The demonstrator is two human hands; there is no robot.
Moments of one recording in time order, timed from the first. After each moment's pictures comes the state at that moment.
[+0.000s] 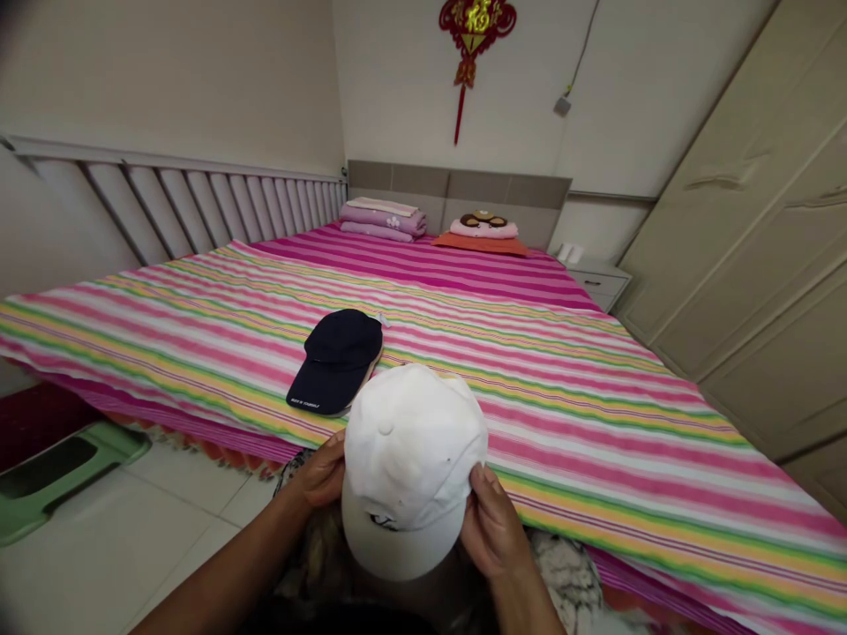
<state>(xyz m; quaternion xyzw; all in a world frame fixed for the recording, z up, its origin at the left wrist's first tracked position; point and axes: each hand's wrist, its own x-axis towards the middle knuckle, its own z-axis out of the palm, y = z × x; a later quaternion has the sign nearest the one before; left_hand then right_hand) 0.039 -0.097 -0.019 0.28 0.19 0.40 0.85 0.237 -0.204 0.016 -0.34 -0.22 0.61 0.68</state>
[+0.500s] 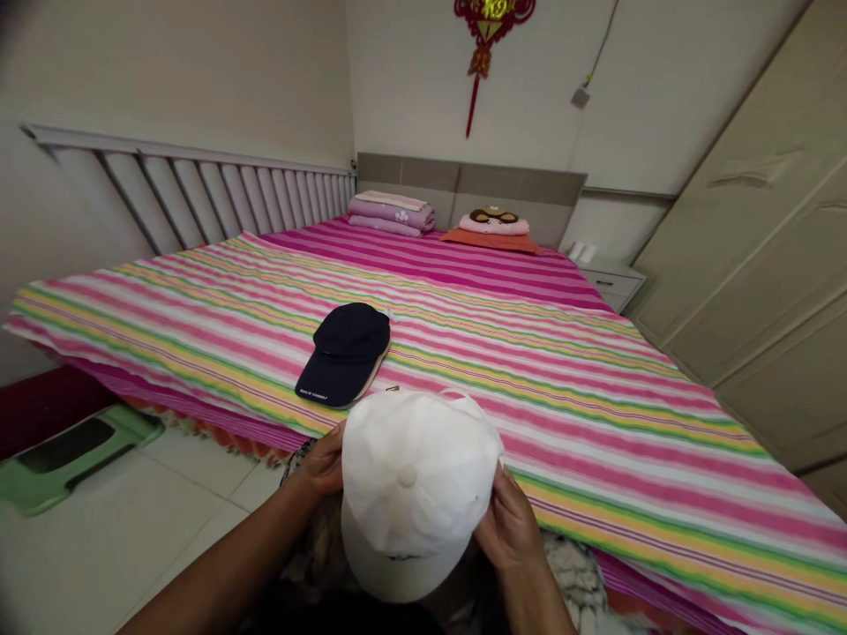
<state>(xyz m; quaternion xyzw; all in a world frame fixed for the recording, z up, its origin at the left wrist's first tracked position) 0.038 -0.102 -0.003 0.25 0.16 0.40 0.87 0.255 -0.204 0.003 -0.38 -0.26 0.58 0.67</state>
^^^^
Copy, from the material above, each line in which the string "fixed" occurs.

<state>(xyz m; quaternion xyzw; all in a world frame fixed for the recording, z up, its origin at the left wrist's first tracked position; point and axes: each hand's wrist, its own x-axis towards the middle knuckle, its own z-axis out of the palm, y = z × x; a later quaternion has the sign nearest the one before; left_hand then right_hand) 0.039 -0.097 -0.019 0.28 0.19 0.40 0.85 0.237 -0.204 0.016 -0.34 -0.22 0.61 0.68</state>
<state>(xyz m; quaternion xyzw; all in a world frame fixed for the recording, z up, its origin at the left wrist's first tracked position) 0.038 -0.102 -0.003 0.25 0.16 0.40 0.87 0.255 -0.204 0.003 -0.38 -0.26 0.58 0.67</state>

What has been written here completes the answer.